A contribuição de Hannah Arendt, pautada em fatos apresentados ao decorrer de seu livro e com importante reflexão filosófica, chegou à conclusão de um colapso moral comum não apenas para os criminosos, mas de grande parte da população alemã, enquanto o filme “A Lista de Schindler” trata da narrativa pautado na história judaica, narrativa esta usada em exaustão pelo promotor público do caso Eichmann, Hausner. A diferença entre as narrativas utilizadas será extensamente abordada por Arendt ao tratar do caso Eichmann e a mensagem deturpada de Spielberg não se trata sobre o colapso da moralidade, mas sim sobre um egoísmo pronunciado que não poupa o uso da guerra e da exploração da força de trabalho. Mesmo com os significativos levantamentos de Arendt, o filme norte-americano ainda trata do assunto como uma simples questão de “se você quiser salvar alguém, basta querer fazer isso” (HEUER, 2012). Arendt, mesmo não sendo um ator oficial no drama legal do julgamento, posicionou-se na contra narrativa, apontando a história que deveria ter sido tomada pela corte, mas que, infelizmente, não o foi (BILSKY, 2001, p. 232). Tendo esta narrativa da corte bastante aproximada da escolhida por grande parte das grandes produções cinematográficas norte- americana, é importante também lembrar que, dentro da narrativa de Arendt, a história tradicional do judaísmo e do antissemitismo não expunha as explicações necessárias para o entendimento do novo fenômeno vivenciado durante o Holocausto. A autora afirma que as ações de Eichmann só podem ser compreendidas quando o acusado e suas ações são colocados como peças de seus tempos, os tempos de burocracia, ciência e ideologia (BILSKY, 2001, p. 241).

Por fim, os estudos de Arendt comprovam que em sua observação o mal é despersonalizado e inserido no sistema totalitário, enquanto Spielberg traz de volta o mal para o nível do individual (LEVY, 2007 apud HEUER, 2012, p. 192), portanto, pode-se dizer que o longa A Lista de Schindler, mesmo sendo baseado em fatos reais, muda a perspectiva histórica e remove o Holocausto de seu contexto histórico.
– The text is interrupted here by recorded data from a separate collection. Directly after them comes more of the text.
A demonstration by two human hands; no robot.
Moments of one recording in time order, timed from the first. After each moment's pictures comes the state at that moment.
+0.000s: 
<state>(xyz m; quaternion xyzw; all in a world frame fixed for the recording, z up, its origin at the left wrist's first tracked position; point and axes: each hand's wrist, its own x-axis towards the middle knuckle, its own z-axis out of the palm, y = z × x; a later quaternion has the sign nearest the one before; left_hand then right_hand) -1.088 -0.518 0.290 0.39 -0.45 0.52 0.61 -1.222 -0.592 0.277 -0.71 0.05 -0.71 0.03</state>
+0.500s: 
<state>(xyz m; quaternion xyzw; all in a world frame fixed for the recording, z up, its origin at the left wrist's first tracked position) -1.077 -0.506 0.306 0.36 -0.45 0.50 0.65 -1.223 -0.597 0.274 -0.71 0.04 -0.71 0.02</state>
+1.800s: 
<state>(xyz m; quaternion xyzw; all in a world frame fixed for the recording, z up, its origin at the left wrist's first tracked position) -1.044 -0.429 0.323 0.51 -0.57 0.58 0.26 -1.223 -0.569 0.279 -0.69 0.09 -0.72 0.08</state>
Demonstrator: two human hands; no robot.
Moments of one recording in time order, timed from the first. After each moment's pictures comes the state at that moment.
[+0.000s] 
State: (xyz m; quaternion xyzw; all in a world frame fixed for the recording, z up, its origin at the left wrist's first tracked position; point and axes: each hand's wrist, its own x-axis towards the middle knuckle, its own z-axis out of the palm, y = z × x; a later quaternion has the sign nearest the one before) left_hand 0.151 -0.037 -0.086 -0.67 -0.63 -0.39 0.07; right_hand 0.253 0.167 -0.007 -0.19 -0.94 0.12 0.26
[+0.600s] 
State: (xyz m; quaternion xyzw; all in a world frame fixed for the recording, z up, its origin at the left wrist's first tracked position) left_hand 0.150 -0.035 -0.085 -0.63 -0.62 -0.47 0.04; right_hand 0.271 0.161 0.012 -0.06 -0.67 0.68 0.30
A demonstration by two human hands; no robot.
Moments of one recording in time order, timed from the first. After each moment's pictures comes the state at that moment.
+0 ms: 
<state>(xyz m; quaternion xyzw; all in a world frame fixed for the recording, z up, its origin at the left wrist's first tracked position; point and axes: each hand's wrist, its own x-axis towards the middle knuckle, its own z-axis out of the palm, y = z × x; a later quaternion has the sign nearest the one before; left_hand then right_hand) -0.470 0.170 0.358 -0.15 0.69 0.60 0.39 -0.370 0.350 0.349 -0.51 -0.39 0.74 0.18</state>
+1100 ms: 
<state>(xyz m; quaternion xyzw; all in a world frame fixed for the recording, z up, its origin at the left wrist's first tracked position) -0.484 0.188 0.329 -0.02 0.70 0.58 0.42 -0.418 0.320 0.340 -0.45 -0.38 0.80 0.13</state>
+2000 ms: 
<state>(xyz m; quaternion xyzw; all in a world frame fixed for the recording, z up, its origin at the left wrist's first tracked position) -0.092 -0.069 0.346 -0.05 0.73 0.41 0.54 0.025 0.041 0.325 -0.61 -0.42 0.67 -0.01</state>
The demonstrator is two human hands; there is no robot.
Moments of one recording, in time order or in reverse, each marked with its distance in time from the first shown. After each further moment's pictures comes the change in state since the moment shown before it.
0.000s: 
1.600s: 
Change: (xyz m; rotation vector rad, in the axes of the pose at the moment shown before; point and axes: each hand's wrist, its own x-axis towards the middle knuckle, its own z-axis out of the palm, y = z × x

No trabalho do diretor, salvadores e vítimas correspondem aos cidadãos de democracias liberais, com suas morais de julgamento intactas e prontas para julgar uma dominação tirana (HEUER, 2012, p. 195). Entende-se também que grande parte do cinema é um produto de seu tempo, mesmo quando tenta reconstruir eventos históricos (NOVA, 1996).

Figura 17 – Steven Spielberg durante as gravações de “A Lista de Schindler”, 1993.

Fonte: HUFFPOST Entertainment, 2015. Disponível em: <http://www.huffingtonpost.co.uk/2015/01/26/sc hindlers-list-steven-spielberg-krakow-auschwitz-20-anniversary_n_3050239.html>. Acesso em: 21 set. 2016.

Portanto, ao assistir A Lista de Schindler, encontra-se a si mesmo nos julgamentos e nos acontecimentos, tendo entendimento do seu mundo e sua conjuntura, não as ressalvas de um mundo totalitário. Hannah Arendt dá forma a seu pensamento através do mundo totalitário enquanto Spielberg o faz através de uma lente democrática liberal (HEUER, 2012, p. 196). Para a filósofa política, Eichmann não era estulto e suas ações são justificadas ao analisar sua completa falta de reflexão, e a importância única de sua análise é a percepção e o entendimento de que a distância entre a realidade e o desapego vistos no Holocausto podem causar devastação muito maior do que todos os maus instintos juntos (ARENDT, 2015, p. 311).